The following command is for a LoxiLB instance (loxilb1) using subnet-a. Similar command can be followed for loxilb2 instance.

sudo docker run -u root --cap-add SYS_ADMIN \
  --restart unless-stopped \
  --net=host \
  --privileged \
  -dit \
  -v /dev/log:/dev/log -e AWS_REGION=ap-northeast-3 \
  --name loxilb \
  ghcr.io/loxilb-io/loxilb:latest \
  --cloud=aws --cloudcidrblock=124.124.124.0/24 --cluster=192.168.228.108 --self=0

In the cloudcidrblock option, specify the IP band that includes the VIP set in kube-loxilb's privateCIDR. master LoxiLB uses the value set here to create a new subnet in the AZ where it is located and uses it for HA operation. Use any subnet which is not currently used by your VPC.
The cluster option specifies the IP of the partner instance (LoxiLB instance using subnet-b) for which HA is configured.
The self option is set to 0. It is just a identier used internally to identify each instance

Similarily we can run loxilb2 instance in the second EC2 instance using subnet-b:

sudo docker run -u root --cap-add SYS_ADMIN \
  --restart unless-stopped \
  --net=host \
  --privileged \
  -dit \
  -v /dev/log:/dev/log -e AWS_REGION=ap-northeast-3 \
  --name loxilb \
  ghcr.io/loxilb-io/loxilb:main \
  --cloud=aws --cloudcidrblock=124.124.124.0/24 --cluster=192.168.218.60 --self=1

For each instance, HA status can be checked as follows:

When the container runs, you can check the HA status as follows:

ubuntu@ip-192-168-218-60:~$ sudo docker exec -ti loxilb bash
root@ip-192-168-228-108:/# loxicmd get ha
| INSTANCE | HASTATE |
|----------|---------|
| default  | MASTER  |
root@ip-192-168-228-108:/#

Creating a service

Let's create a test service to test HA functionality. Below are the manifest files for the nginx pod and service that we will use for testing.

apiVersion: v1
kind: Service
metadata:
  name: nginx-lb1
  annotations:
    loxilb.io/lbmode: "fullnat"
spec:
  externalTrafficPolicy: Local
  loadBalancerClass: loxilb.io/loxilb
  selector:
    what: nginx-test
  ports:
    - port: 55002
      targetPort: 80
  type: LoadBalancer
---
apiVersion: v1
kind: Pod
metadata:
  name: nginx-test
  labels:
    what: nginx-test
spec:
  containers:
    - name: nginx-test
      image: nginx:stable
      ports:
        - containerPort: 80

After creating an nginx service with the above, we can see that the ElasticIP has been designated as the externalIP of the service.

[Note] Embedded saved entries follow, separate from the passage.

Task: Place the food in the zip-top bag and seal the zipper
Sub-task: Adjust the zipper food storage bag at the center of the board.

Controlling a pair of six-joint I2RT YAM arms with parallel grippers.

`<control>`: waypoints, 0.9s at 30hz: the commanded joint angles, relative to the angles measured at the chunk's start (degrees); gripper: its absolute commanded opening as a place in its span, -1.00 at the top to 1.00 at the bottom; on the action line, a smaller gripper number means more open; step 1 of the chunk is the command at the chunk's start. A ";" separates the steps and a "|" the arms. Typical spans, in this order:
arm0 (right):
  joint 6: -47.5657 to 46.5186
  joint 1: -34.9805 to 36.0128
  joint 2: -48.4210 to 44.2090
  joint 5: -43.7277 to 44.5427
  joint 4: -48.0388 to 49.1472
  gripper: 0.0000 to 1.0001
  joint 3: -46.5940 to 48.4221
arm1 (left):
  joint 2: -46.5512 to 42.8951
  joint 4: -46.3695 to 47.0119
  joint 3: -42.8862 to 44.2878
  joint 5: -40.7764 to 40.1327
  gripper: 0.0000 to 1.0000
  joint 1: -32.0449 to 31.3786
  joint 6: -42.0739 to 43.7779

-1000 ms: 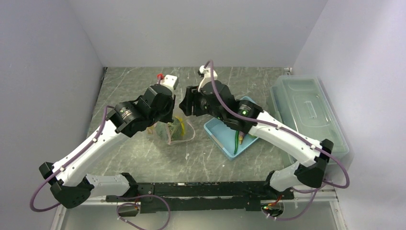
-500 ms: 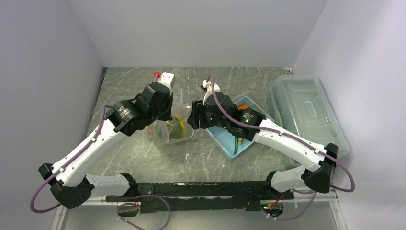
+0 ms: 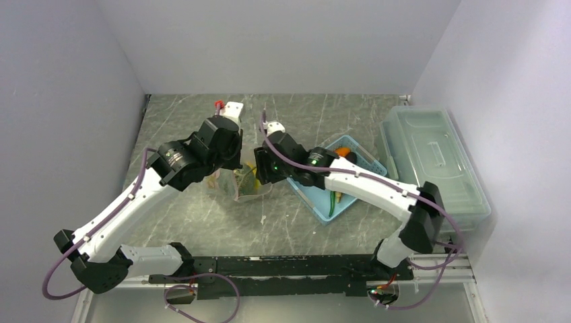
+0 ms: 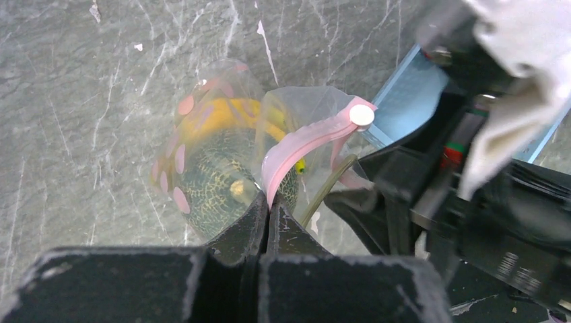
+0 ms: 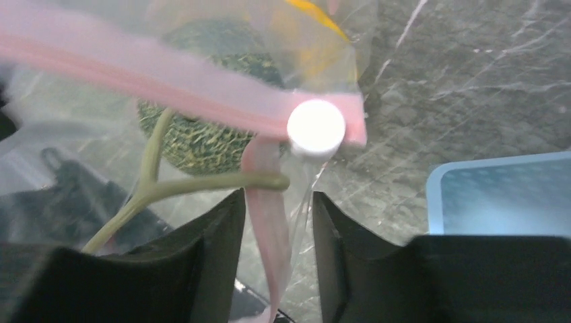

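The zip-top bag (image 3: 246, 182) stands on the table between both arms, its mouth up. Through the clear plastic show a netted melon (image 4: 215, 182) and a yellow banana bunch (image 4: 225, 114). A long thin green pod (image 5: 202, 183) sticks out of the mouth. My left gripper (image 4: 268, 210) is shut on the pink zipper (image 4: 303, 141), which ends in a white round tab (image 4: 362, 115). My right gripper (image 5: 276, 225) is open, and a hanging loop of the zipper (image 5: 168, 79) lies between its fingers (image 5: 222, 232) with a gap on both sides. An orange carrot (image 3: 343, 152) lies in the basket.
A light-blue basket (image 3: 304, 188) sits right of the bag, under my right arm, with a green stem (image 3: 332, 202) in it. A large clear lidded box (image 3: 431, 161) fills the right side. Grey walls close in the table at the back and sides.
My right arm has swung left from over the basket to the bag's mouth and its jaws have narrowed a little. The left gripper has kept its hold.
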 commanded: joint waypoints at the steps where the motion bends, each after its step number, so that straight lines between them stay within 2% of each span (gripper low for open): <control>1: -4.27 0.58 4.10 8.46 -4.45 0.23 6.90 | -2.88 1.20 1.34 -0.22 1.00 0.40 -1.31; 5: -7.33 0.78 6.91 20.60 -8.15 0.58 8.52 | -4.83 0.58 0.26 -1.40 1.00 0.49 -1.38; 9: -7.95 0.69 6.41 26.97 -8.77 1.00 8.67 | -7.30 0.49 -2.18 -2.21 1.00 0.58 -1.69; 12: -8.76 0.69 3.41 28.47 -5.62 1.00 7.86 | -9.41 0.77 -4.37 -3.00 1.00 0.67 -2.07; 19: -11.59 0.52 1.62 27.83 -5.37 1.00 12.56 | -11.26 -0.11 -5.42 -5.32 1.00 0.89 -2.12; 27: -13.95 -2.41 3.46 16.56 -4.26 1.00 20.52 | -9.71 -2.15 1.11 -11.22 1.00 1.01 1.01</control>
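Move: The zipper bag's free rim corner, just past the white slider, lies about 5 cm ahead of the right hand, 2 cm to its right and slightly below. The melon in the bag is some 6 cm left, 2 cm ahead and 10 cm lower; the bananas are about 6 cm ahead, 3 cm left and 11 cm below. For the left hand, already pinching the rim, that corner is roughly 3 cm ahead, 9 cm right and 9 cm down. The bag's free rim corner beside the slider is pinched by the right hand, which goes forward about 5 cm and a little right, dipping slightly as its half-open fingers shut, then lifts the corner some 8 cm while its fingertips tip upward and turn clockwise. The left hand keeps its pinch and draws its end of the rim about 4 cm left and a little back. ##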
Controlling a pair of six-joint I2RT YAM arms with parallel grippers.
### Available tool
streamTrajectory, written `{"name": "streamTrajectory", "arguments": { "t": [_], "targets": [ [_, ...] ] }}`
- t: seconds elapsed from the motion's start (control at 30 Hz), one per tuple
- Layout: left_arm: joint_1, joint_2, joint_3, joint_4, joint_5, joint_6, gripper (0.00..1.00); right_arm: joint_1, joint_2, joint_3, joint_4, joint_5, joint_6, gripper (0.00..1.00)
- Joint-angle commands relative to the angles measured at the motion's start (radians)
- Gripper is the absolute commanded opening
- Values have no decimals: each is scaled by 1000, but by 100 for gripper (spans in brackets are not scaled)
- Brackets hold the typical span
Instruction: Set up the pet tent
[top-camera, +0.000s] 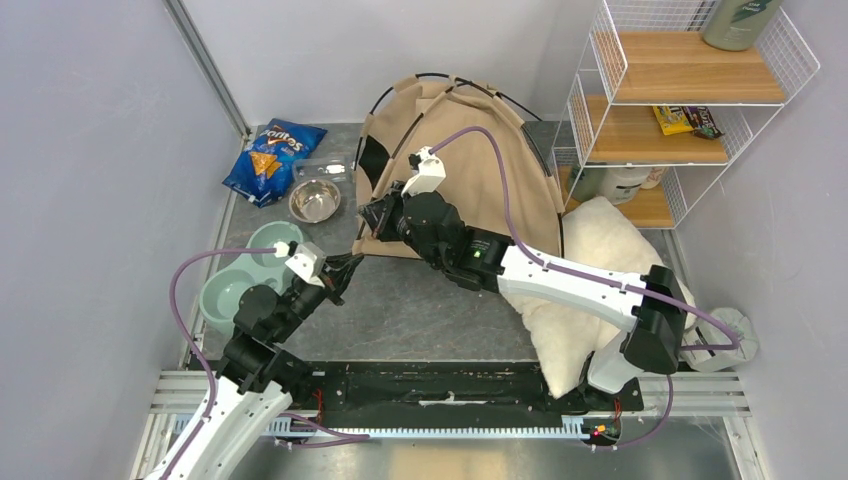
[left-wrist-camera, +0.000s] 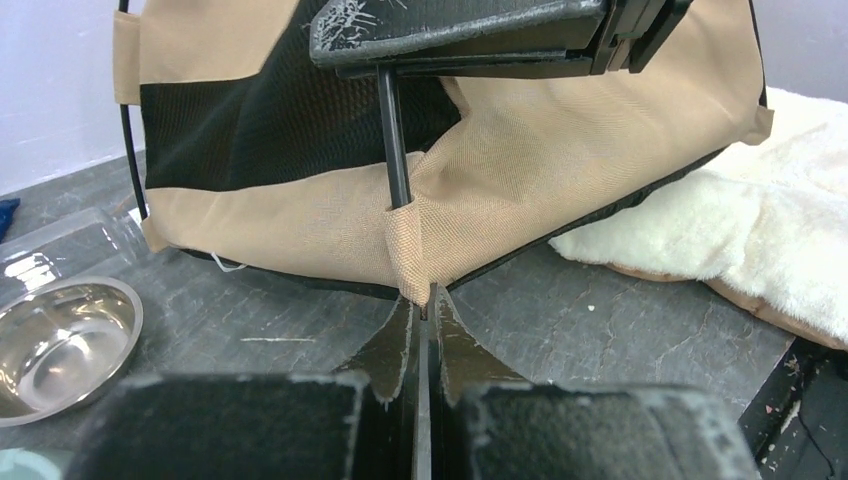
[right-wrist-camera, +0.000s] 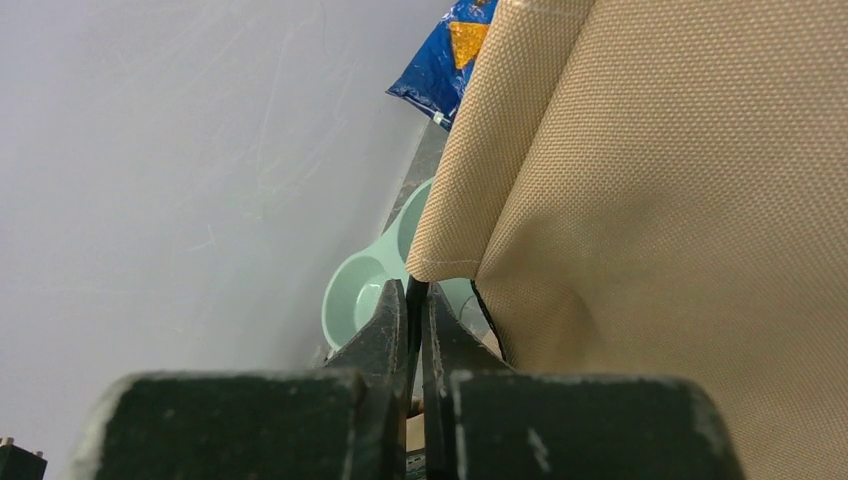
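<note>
The pet tent (top-camera: 480, 170) is a tan canvas dome with black mesh panels, and it stands at the back centre. My right gripper (top-camera: 372, 215) hovers over its front-left corner, shut on a thin black pole (left-wrist-camera: 396, 140) that runs down into the corner sleeve. The right wrist view shows that pole pinched between the right gripper (right-wrist-camera: 416, 290) jaws, with tent fabric (right-wrist-camera: 680, 200) close on the right. My left gripper (top-camera: 350, 268) lies low on the floor. Its shut tips (left-wrist-camera: 425, 300) pinch the very tip of that same tent corner (left-wrist-camera: 410, 260).
A blue Doritos bag (top-camera: 272, 160), a clear plastic tray (top-camera: 322, 168) and a steel bowl (top-camera: 315, 200) lie left of the tent. A green double bowl (top-camera: 245, 275) sits by the left arm. A fluffy white pillow (top-camera: 590, 290) lies right, below a wire shelf (top-camera: 690, 100).
</note>
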Motion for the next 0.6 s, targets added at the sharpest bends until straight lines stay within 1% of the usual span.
{"name": "streamTrajectory", "arguments": {
  "t": [0.0,0.17,0.2,0.27,0.37,0.43,0.57],
  "targets": [
    [2,-9,70,113,-6,33,2,43,33,24,-38,-125,-135,0],
    [1,-8,71,88,-38,33,2,49,33,16,-71,-159,-126,0],
    [1,-11,71,81,-44,33,5,49,33,9,-69,-156,-125,0],
    [2,-20,72,62,-58,31,12,49,34,3,-62,-156,-124,0],
    [1,-49,84,1,-63,20,34,49,43,1,-61,-169,-119,0],
    [1,-77,102,-49,-62,22,44,49,52,1,-63,-183,-114,0],
    [1,-144,147,-137,-97,33,54,48,66,24,-93,-225,-101,8]
  ]
}}
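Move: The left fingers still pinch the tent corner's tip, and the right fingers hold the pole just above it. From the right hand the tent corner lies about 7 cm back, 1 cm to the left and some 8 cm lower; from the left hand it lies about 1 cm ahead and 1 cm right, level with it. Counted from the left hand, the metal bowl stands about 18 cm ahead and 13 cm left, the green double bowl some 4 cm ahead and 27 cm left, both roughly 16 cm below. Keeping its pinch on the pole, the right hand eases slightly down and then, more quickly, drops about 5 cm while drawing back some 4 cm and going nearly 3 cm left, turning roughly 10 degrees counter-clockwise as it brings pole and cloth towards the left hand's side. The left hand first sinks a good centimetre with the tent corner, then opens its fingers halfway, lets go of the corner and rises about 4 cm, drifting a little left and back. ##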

LEIS6N3:~/workspace/aws-demo$ kubectl apply -f nginx.yaml
service/nginx-lb1 created
pod/nginx-test created
LEIS6N3:~/workspace/aws-demo$ kubectl get svc
NAME         TYPE           CLUSTER-IP     EXTERNAL-IP         PORT(S)           AGE
kubernetes   ClusterIP      10.100.0.1     <none>              443/TCP           22h
nginx-lb1    LoadBalancer   10.100.178.3   llb-13.208.X.X      55002:32403/TCP   15s

We can now access the service from a host client :

Testing HA functionality

Once LoxiLB HA is configured, we can check in the AWS console that a secondary interface has been added to the master. To test HA operation, simply stop the LoxiLB pod in master state.

ubuntu@ip-192-168-228-108:~$ sudo docker stop loxilb
loxilb
ubuntu@ip-192-168-228-108:~$

Even after stopping the masterLB, the service can be accessed without interruption :

During failover, a secondary interface is created on the new master instance, and you can see that the ElasticIP is also associated to the new interface.